McDermott International, Inc. today announced the pricing of $500 million in aggregate principal amount of 8.00% second-lien senior secured notes due 2021 (the “Notes”).
Settlement of the offering is expected to occur on April 16, 2014, subject to customary closing conditions. At closing, the Notes will be issued at a price of 100.00% of the principal amount.
The Notes will be offered only to qualified institutional buyers under Rule 144A under the Securities Act of 1933, as amended (the “Securities Act”) and to certain non-U.S. persons in transactions outside the United States under Regulation S under the Securities Act.
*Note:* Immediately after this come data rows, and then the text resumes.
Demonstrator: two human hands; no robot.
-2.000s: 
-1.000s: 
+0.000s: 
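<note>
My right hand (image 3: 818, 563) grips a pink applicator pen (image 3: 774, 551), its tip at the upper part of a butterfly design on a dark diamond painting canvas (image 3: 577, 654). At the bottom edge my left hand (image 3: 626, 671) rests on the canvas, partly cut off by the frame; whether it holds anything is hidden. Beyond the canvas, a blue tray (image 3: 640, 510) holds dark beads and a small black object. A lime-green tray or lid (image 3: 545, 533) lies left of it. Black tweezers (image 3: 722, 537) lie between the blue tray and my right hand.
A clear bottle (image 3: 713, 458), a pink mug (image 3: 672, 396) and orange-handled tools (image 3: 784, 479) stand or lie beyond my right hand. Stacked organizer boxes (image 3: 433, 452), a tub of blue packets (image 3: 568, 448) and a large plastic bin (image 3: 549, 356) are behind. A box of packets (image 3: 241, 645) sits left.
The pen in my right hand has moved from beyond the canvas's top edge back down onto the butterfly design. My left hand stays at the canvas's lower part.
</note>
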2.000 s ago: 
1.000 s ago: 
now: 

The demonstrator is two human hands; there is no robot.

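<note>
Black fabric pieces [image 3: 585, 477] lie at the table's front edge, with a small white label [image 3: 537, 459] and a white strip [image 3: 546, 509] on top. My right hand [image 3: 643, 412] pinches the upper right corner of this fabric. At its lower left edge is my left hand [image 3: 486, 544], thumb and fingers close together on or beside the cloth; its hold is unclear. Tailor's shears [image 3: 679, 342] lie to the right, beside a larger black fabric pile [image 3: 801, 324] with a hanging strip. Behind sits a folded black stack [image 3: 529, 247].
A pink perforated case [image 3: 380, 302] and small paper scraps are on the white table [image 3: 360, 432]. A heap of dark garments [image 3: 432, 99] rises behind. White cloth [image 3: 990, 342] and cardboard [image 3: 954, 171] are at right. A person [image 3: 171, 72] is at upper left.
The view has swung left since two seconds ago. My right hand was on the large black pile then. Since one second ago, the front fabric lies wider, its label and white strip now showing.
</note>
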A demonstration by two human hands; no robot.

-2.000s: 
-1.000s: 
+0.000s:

The private placement is expected to result in net proceeds to McDermott of approximately $491 million. McDermott intends to use the net proceeds from the offering of the Notes, together with other financing sources (including proceeds expected to be received in connection with the refinancing of its outstanding credit agreement with a new first-lien credit facility), to refinance revolving credit facility indebtedness outstanding under its existing credit agreement and for other general corporate purposes, including the funding of working capital requirements and capital expenditures.
The Notes have not been and will not be registered under the Securities Act or any state securities laws; and unless so registered, may not be offered or sold in the United States except pursuant to an exemption from, or in a transaction not subject to, the registration requirements of the Securities Act and applicable state securities laws.